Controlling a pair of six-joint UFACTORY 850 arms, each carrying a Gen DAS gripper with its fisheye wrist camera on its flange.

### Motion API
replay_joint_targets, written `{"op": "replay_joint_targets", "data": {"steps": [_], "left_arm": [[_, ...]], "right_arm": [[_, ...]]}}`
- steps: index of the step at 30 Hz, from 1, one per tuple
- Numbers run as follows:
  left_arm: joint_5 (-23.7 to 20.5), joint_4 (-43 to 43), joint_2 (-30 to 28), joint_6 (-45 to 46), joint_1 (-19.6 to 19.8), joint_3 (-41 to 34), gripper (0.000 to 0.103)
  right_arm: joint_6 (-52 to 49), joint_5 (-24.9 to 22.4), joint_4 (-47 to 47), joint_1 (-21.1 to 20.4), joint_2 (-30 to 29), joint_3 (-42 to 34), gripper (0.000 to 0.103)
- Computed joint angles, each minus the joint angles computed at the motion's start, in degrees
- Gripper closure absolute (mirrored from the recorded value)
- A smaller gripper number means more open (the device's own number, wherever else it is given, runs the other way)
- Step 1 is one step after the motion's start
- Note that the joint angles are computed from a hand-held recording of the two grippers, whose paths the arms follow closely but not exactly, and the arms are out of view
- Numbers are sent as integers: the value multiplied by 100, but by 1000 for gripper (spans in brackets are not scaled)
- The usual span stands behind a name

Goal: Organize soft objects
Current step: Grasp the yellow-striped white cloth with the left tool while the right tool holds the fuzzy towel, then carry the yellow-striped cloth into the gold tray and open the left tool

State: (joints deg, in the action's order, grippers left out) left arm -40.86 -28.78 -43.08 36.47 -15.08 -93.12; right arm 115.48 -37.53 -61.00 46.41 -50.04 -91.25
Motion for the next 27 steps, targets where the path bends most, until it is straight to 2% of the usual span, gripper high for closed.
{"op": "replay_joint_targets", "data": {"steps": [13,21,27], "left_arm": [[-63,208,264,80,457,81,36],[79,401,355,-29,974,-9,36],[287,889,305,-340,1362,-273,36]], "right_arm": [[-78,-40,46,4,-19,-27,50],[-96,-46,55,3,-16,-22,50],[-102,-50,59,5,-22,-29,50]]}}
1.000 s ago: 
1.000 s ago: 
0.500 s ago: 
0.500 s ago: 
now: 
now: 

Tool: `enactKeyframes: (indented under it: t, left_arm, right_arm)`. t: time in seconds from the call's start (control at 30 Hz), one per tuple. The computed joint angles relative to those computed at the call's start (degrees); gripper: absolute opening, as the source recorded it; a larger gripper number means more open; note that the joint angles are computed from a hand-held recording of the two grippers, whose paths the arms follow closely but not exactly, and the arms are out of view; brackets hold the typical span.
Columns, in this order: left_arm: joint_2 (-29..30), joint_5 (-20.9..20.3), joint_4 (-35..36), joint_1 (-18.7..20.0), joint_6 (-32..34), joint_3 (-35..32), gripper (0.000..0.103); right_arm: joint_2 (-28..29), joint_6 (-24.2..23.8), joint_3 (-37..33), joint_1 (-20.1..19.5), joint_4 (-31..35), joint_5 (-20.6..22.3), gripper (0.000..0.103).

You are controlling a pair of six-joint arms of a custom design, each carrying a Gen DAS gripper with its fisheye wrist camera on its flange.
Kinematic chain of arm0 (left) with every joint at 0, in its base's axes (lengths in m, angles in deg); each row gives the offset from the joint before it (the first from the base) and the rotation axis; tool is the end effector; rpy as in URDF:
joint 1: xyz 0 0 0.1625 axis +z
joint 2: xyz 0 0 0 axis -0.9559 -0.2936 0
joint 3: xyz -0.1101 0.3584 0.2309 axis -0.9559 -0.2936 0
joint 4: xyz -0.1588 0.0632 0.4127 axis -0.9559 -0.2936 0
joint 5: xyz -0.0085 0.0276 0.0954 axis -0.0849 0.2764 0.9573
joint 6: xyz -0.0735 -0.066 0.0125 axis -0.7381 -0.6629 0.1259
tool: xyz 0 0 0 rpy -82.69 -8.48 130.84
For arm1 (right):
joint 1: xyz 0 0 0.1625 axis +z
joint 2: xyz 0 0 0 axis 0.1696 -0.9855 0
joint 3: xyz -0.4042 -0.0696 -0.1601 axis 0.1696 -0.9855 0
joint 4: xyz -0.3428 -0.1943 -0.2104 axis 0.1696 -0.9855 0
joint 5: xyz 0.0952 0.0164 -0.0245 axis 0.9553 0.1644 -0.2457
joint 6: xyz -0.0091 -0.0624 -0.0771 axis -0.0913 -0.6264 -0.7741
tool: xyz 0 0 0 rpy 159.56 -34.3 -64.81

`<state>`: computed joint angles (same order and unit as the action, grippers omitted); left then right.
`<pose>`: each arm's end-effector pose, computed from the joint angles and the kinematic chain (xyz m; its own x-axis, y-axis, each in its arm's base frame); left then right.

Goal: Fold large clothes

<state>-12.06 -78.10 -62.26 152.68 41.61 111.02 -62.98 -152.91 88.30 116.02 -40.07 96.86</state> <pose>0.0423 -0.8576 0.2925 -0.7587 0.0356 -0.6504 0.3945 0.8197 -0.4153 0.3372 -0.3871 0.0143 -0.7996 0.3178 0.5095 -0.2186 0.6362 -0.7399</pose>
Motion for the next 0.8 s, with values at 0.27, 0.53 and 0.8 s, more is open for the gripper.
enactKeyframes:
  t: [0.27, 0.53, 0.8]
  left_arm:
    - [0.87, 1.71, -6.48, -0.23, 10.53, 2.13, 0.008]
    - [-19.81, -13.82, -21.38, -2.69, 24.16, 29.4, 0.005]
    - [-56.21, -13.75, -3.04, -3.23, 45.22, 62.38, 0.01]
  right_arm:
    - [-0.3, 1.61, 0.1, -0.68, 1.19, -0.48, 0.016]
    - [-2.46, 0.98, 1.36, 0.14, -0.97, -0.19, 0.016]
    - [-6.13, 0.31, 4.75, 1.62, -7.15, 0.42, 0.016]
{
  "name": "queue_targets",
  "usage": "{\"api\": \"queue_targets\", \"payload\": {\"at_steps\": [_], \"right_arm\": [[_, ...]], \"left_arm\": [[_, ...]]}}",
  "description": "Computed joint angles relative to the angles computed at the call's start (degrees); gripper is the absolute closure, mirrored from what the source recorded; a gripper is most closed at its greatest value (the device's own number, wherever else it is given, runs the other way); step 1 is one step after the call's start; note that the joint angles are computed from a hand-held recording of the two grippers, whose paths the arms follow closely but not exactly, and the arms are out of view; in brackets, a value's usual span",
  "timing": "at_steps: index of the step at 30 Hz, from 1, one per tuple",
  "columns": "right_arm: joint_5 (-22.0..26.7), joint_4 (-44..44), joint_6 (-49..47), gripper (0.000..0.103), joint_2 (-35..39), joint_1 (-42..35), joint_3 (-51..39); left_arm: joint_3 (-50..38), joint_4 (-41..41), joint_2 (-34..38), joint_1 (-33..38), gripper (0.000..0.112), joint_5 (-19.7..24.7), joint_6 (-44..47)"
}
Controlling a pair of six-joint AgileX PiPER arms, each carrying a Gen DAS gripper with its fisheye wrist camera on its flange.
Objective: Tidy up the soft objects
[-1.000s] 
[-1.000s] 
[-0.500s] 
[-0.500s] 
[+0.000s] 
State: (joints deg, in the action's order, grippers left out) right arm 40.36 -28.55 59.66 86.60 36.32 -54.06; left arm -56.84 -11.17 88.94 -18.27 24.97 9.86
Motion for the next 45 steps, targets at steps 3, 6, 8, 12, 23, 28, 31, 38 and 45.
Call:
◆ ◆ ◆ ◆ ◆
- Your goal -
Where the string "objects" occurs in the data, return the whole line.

- Solution -
Goal: Organize soft objects
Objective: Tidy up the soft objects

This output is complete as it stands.